Work through the entries that follow and state how many lines contain the word "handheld". Only the number is wanted.

Stored records
►

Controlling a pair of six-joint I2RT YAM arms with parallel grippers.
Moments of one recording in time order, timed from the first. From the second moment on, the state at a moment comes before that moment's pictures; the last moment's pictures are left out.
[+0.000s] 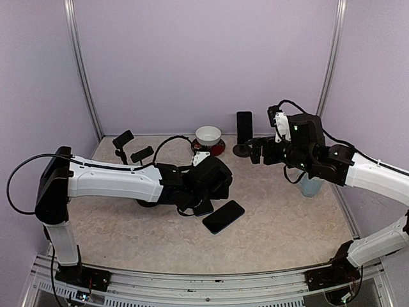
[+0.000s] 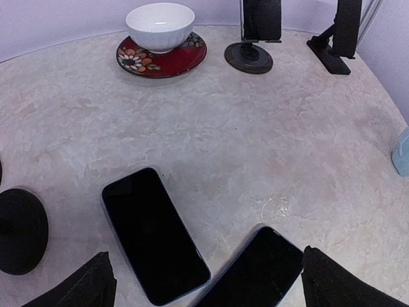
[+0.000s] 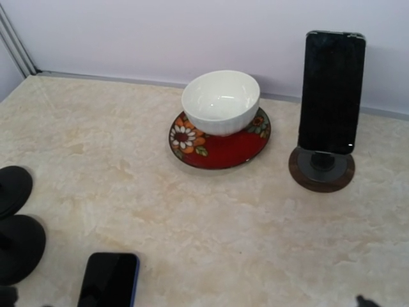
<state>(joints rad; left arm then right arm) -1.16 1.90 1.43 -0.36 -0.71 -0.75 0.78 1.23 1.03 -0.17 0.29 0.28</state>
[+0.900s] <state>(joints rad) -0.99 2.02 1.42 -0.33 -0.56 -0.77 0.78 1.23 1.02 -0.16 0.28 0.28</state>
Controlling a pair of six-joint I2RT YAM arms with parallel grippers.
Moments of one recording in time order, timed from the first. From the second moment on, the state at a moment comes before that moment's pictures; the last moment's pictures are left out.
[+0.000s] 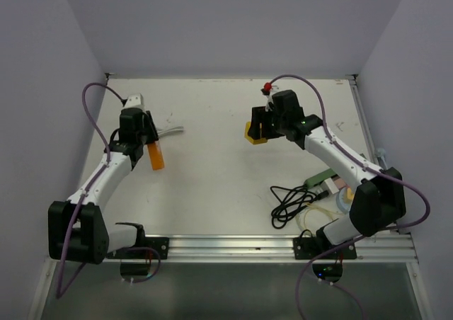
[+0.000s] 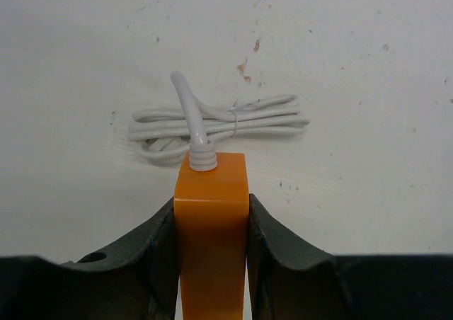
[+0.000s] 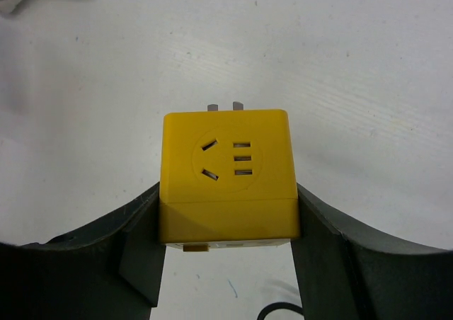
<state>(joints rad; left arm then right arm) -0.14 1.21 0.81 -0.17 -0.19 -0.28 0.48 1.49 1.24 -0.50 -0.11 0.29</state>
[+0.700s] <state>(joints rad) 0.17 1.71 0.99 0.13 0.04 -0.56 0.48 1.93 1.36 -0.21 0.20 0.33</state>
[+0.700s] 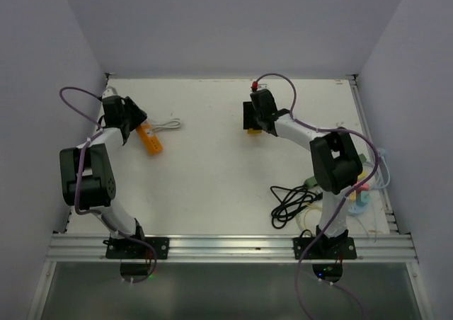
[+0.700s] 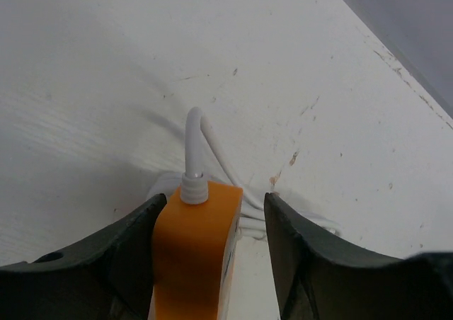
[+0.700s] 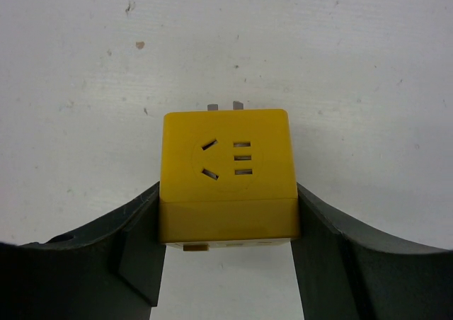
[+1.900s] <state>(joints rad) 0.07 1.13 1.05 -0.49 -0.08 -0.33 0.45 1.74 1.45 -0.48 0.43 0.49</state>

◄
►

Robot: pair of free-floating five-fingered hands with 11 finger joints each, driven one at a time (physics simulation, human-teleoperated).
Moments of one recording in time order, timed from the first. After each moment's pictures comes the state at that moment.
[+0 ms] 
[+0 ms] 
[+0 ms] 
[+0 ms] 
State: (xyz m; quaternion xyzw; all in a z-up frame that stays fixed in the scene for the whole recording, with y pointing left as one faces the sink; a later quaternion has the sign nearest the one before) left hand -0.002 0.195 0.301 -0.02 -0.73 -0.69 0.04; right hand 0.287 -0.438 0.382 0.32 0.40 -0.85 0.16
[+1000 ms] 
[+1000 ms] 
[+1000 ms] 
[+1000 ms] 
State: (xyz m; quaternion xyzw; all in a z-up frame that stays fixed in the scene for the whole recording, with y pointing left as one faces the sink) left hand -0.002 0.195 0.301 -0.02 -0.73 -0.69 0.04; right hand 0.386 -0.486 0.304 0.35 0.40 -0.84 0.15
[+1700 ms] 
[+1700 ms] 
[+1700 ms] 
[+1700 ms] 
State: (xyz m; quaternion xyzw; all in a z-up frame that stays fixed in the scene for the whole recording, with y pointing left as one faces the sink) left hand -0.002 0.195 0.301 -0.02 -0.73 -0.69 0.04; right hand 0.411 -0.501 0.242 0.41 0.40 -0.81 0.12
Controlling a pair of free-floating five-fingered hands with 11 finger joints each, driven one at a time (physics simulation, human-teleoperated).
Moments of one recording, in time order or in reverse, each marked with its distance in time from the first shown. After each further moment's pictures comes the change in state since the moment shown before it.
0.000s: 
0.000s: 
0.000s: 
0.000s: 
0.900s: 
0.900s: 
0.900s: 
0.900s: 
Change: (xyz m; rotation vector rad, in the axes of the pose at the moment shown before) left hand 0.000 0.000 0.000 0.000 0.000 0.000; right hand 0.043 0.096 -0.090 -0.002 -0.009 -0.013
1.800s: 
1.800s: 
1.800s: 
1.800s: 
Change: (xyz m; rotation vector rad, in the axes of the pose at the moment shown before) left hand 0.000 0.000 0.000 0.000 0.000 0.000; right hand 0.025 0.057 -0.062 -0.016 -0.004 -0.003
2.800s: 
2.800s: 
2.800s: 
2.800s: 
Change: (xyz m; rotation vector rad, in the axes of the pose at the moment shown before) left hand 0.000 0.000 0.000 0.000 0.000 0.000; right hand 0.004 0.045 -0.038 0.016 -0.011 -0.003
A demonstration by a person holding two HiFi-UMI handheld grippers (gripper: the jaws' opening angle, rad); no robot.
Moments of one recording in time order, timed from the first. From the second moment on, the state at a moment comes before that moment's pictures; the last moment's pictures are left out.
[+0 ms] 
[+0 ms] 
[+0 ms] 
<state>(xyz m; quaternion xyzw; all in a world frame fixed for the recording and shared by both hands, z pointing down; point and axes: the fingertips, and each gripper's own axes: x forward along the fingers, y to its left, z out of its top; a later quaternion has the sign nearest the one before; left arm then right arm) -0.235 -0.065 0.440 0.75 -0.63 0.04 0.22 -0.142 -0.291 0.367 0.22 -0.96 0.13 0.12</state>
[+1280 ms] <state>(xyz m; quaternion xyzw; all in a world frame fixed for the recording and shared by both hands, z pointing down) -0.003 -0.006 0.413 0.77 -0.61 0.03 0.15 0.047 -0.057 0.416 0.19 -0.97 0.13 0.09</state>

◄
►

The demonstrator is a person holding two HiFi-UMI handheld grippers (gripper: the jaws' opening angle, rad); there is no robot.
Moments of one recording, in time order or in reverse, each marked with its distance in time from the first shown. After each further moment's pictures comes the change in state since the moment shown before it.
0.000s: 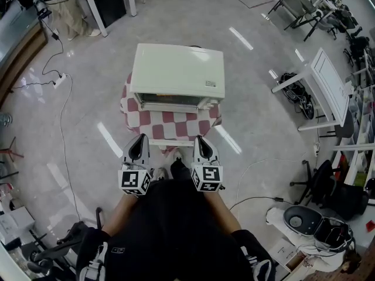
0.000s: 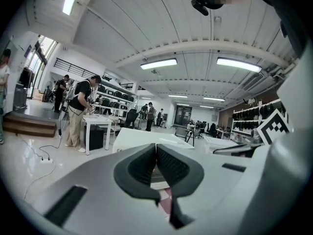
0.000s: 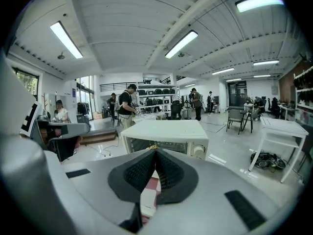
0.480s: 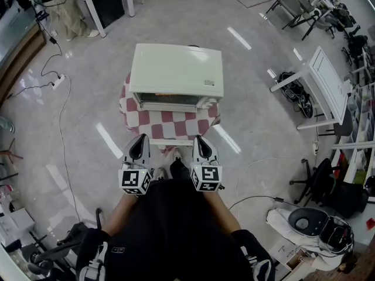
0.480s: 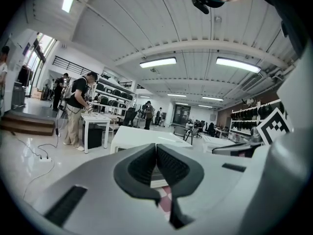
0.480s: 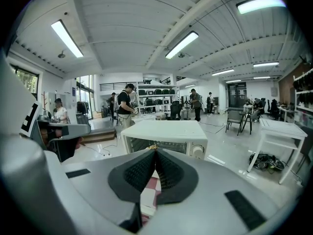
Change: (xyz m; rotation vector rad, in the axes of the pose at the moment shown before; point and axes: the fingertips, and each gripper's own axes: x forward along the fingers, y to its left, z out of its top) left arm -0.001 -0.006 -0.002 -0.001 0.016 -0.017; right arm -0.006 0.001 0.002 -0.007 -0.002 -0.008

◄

● Answer box
2